I. Хоть острый серп судьбины

Моих не косит дней,

Но нет уж половины;

во мне души моей.

II. Нельзя смягчить судьбину,

ты сколько слез не лей

Миленой половину

Займи души моей.

[15] Ради экономии места отказываюсь от сравнительного анализа самых характерных в этом отношении образцов: «Осени во вр. ос. Очак.» и «Е. Он.» VII, 29–30. Читатель без труда может проделать его и сам.

[16] Собственно не он, а «Муза», его поэтический двойник. В рукописном варианте еще категоричнее: венцом бессмертия чело мое венчай, говорит он Музе.

[17] Чтобы не повторяться, отсылаю к моей статье: «3авет Пушкина» (Современные Записки, 1926, т. XXIX), где дан подробный анализ «Памятника» с этой точкн зрения. Ср. также обстоятельную, хотя перегруженную аргументацией, не всегда идущей к делу, статью ак. Сакулина, «Памятник нерукотворный», в сборнике «Пушкин», под ред. Пиксанова, I, M. 1924. Выводы ак. Сакулина, статья которого мне в свое время не была доступна, совпадают в общем с моими.
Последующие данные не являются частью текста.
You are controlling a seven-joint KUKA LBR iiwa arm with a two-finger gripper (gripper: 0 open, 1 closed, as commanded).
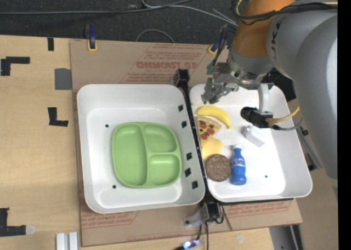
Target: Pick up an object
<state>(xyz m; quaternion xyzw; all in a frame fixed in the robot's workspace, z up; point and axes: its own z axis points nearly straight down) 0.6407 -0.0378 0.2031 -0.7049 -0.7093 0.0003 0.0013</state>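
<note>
My gripper [213, 94] hangs over the far left corner of the right bin [277, 186], just above and behind a yellow banana [215, 114]. Nothing shows between its fingertips. Below the banana lies a pizza slice [207, 128], then a pale yellow lump [213, 147], a round brown cookie [218, 167] and a blue bottle [238, 165]. A small grey block [254, 135] lies to the right of the banana.
The left bin [96, 112] holds a green divided plate [146, 153]. A black divider with clips [188, 134] runs between the bins. A black cable fitting [258, 117] with a yellow wire hangs off the arm over the right bin.
</note>
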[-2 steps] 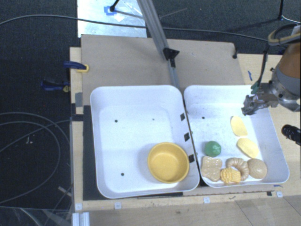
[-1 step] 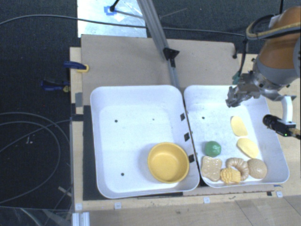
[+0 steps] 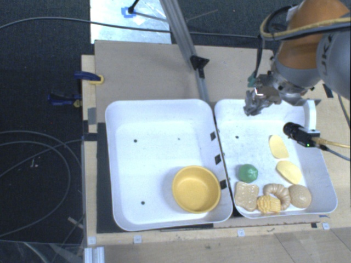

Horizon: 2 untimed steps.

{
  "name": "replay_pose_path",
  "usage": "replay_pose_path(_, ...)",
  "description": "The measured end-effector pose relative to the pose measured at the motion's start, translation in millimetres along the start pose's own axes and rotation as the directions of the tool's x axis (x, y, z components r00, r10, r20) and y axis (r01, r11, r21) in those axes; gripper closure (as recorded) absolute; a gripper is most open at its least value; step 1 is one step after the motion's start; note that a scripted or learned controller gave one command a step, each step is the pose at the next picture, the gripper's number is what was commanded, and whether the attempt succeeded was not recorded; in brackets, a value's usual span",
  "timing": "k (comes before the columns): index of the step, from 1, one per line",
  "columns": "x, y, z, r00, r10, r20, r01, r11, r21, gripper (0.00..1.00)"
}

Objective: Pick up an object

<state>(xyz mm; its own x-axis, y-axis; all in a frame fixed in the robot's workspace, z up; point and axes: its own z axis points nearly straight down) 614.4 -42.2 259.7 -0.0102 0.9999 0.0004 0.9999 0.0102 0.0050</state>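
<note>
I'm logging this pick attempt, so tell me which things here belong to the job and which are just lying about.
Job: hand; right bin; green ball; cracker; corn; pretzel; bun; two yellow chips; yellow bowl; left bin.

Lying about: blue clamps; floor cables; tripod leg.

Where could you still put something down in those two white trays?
Left bin: bare apart from the yellow bowl near its front right corner. Right bin: bare toward the back, below the gripper; crowded along its front and right side.
</note>
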Motion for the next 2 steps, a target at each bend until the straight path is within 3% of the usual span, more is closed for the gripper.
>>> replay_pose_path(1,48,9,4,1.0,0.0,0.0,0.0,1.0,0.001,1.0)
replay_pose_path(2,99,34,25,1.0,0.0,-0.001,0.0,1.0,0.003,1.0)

[18] Приведу еще один пример этого внесения новых оттенков смысла: ...слава возрастет моя, не увядая, доколь Славянов род вселенна будет чтить, говорит Державин. Слух пройдет обо мне от белых вод до черных... всяк будет помнить то в народах неиссчетных... В «Лебеде», развивающем ту же тему, этому соответствуют стихи: со временем о мне узнают Славяне, Гунны, Скифы, Чудь... К ним поэт дает объяснение: «древние обитатели России, из которых составилось государство». Он, очевидно, хотел сказать: русский народ, перечисляя его этнические элементы, в чистом виде уже исчезнувшие. Ср. у П-на: слух обо мне пройдет по всей Руси великой в назовет меня всяк сущий в ней язык: и гордый внук славян, и финн и ныне дикой тунгус и друг степей, калмык. Пушкин стоит на великодержавной, а не узконациональной точке зрения. Надо, впрочем, сказать, что пушкинская точка зрения не была чужда и Державину. См. в «Изображении Фелицы» слова о «диких людях отдаленных», привлеченных Екатериной в ее комиссию, которых онa желает «не в рабстве, а в подданстве числить». Т. о. Пушкин и здесь «поправляет» Державина с его же собственной помощью.